Brief: I need the number of lines in the listing below that include the string "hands", and only that number.

━━━ Data listing

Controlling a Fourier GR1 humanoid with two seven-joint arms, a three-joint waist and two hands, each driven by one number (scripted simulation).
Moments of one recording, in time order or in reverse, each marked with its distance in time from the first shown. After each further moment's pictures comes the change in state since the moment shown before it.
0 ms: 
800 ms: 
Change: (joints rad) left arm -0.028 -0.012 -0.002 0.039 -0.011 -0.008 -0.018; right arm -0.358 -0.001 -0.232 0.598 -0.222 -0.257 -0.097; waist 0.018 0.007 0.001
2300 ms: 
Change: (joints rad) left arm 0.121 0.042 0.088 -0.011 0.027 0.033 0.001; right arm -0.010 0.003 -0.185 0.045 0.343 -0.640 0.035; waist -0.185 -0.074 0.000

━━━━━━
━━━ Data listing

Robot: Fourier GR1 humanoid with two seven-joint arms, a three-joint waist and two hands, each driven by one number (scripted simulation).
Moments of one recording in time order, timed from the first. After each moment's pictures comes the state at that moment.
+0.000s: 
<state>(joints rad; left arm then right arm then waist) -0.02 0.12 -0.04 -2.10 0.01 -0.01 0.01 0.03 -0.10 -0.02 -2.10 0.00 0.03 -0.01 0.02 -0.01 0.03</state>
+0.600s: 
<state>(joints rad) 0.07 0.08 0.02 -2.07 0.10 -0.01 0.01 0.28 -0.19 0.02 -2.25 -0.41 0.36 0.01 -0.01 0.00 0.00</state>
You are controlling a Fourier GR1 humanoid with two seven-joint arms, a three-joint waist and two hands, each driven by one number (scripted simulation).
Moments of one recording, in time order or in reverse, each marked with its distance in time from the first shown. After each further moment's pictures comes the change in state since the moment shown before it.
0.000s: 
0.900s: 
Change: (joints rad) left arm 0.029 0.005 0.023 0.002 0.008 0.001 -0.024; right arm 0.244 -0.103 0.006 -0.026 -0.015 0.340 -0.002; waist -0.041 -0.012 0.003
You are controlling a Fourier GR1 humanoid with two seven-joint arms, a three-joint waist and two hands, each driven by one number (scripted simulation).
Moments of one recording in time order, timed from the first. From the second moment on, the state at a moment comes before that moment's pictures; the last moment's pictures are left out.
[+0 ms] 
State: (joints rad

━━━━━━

Your response: 4